Profiling your code using Performance Sessions and PerfConsole
Categories
When I wrote SingleUserBlog (this blogging software) I had a single thing in mind and that was to create a blog that could be totally XCOPY deployable. In other words, you could just grab the application, copy it into a virtual directory and you'd be away - no database to install. To do this I decided to use good 'ol XML to store all of the data in the filesystem. In the space of a few weeks I bashed out the code for my blog and put it online... YEEHAR COWBOY :-)
Everything went fine for a long time after I deployed my blog and I was enjoying the freedom of knowing the source code intimately and therefore being able to make little tweaks at the drop of a hat. That was until one day when my blog started getting slow, real SLOW. With every post that I put up there it just got slower and slower until it pretty much just stopped. My code was failing big time.
You need to measure
When it came time to having to fix my blog I had no real idea where to start - although I had a fair idea that my elite file handling routines were in some way responsible for this mess. Instead of fumbling around I decided to immediately do some performance tuning and to measure what was going on under the hood. To do that I used the new Performance Sessions in Visual Studio Team System Developer. Performance Sessions allowed me to record my running code and view which methods were taking the longest and how often each of them was getting called. Using this information I was able to pinpoint the culprit within a very short space of time and fix it immediately without the risk of making random changes all over the place.
In this article I'll show the basics of getting a performance session up and running and also show how to use PerfConsole to view the raw data from a recorded Performance Session in a more visual manner.
Finding and Fixing a Bug
For this example, we have an application which makes calls to a business layer to get data which can sometimes be an expensive operation. Here we see some test code which simulates a bunch of calls to the service agent to test how our Service Agent method performs:
static void Run() {
Dictionary<string, int> items = new Dictionary<string, int>();
Random rand = new Random();
for (int i = 0; i < runs; i++) {
int id = rand.Next(10);
string retVal = ServiceAgent.MakeExternalCall(id);
}
}
Under the covers, the Service Agent calls an internal helper to process the request like so:
public static string MakeExternalCall(int id) {
return DoesWork(id) ;
}
And it's the DoesWork method which is expensive with each call taking around 500ms to complete. 400ms isn't too bad for a single request but in modern portal applications where data may be fetched many times in a single request each of these 500ms blocks start to add up when they are performed in a linear fashion. When we run our test we can see that for 40 runs our test takes 20 seconds to complete - 40 runs times 500ms. In this simple example our bottleneck is pretty clear but when we have hundreds of pages and classes and different assemblies all getting called together, finding the source of a performance issue is not so obvious. To pinpoint our bottleneck we will now create a performance session to run our test code and record the actions so that we can see some metrics behind what's going on. To get started select Tools|Performance Tools from the Visual Studio main menu like so:
When you've selected the Performance Tools option from the menu you will be presented with a dialog window for starting a new session as shown in the following image:
Profiling code produces VERY large files - maybe even gigabytes for what might be a short profiling session. Luckily for us we don't have a lot of code to profile so our session will be quite small this time and so we should select "Instrumentation" from the previous dialog window as opposed to "Sampling". Instrumentation will create much larger files and so when you are profiling a large amount of code you should start with Sampling turned on until you can zoom in on the problem area as this will create smaller vsp files and so you will be able to get through more performance sessions more quickly.

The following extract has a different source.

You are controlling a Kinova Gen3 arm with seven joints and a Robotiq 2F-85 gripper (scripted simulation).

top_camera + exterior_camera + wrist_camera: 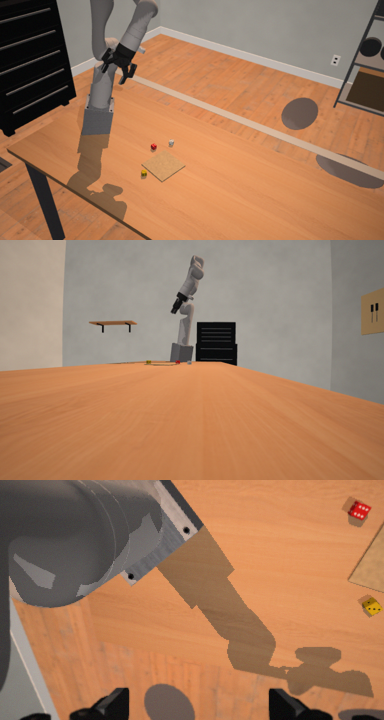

When you've created your Performance Session you will have a new session in the Performance Explorer window with a selected target for the session - this will typically be a project output that is observed during the session. In the following image we can see that the HasCacheableMethods project is loaded as a target for PerformanceSession1:
At this point you can press launch on the Performance Explorer window to start the session and fire up the target.
When the target has finished execution the session will end and you will be presented with a report containing some metrics from the session like so:
These metrics are pretty high level and can be quite ambiguous to begin with but by double-clicking on a row in that report you can drill-down into the next level of detail where things start to make some sense:
Here we start to get a really good view over the time that each method has spent running. In particular the "Elapsed Exclusive" metric details how long was spent only in that particular method whereas the "Elapsed Inclusive" metric is a rollup of that method and the time spent on methods called by that method and so on. In this report we can now see clearly that the Thread.Sleep call is where nearly all of the time was spent during our session, double click on that to see where it is called from so that we get some context about the work being done:
PerfConsole
There's another tool that has been released by Microsoft that was written by an internal developer which takes the output of a profiling session and allows you to write queries over it and to view a more graphical representation of the call tree, this tool is called PerfConsole. Before you can use PerfConsole you must save the results of your performance session out to a CSV file; this is done by right clicking on performance session report and selecting Export from the context menu:
Now you can choose what data to export and the location to create the exported CSV file
Now start up the PerfConsole tool and load the CSV file that was just created by using the load command and passing in the filepath (you can get a complete list of command line syntax for PerfConsole by typing ?? at the command line.
After loading my CSV file I can type in queries to view my performance metrics in a variety of ways, here I've used the following command to create a visual tree of the calltree
> calltree @HasCacheableMethods060811(1) | trim in > 5 | compacttree
Which displays the following result:
I'd highly encourage reading the PerfConsole command line syntax help or reading this blog article to learn more about the query syntax for PerfConsole:
http://blogs.msdn.com/joshwil/archive/2006/08/04/688599.aspx
After viewing these reports it's now very clear that ServiceAgent.MakeExternalCall is where the Thread.Sleep code is executed from and that, aside from the Thread.Sleep, the ServiceAgent.MakeExternalCall method actually runs fairly quickly - so Thread.Sleep is our enemy here. Now obviously we cannot optimize the Thread.Sleep code at all but we can start to ask some questions about how to get our code to spend less time in there. When we look at what is happening in our code (and remember that the Thread.Sleep in this example is a silly placeholder for a database call or some such other expensive operation) we can see that it's getting called on every call to ServiceAgent.MakeExternalCall whereas we could actually cache results for a distinct ID after the first call to it, so we change our MakeExternalCall code to add a layer of caching in like so:
static Dictionary<int, string> cache = new Dictionary<int, string>();
public static string MakeCachedExternalCall(int id) {
if (cache.ContainsKey(id))
return cache[id];
string work = DoesWork(id);
cache.Add(id, work) ;
return work;
}
Now that we've fixed our code we can re-run our tests and see that our test code run time has been reduced from 20 seconds to just over 4 seconds. Not a bad return for a little 30 minute performance fixing session! :-)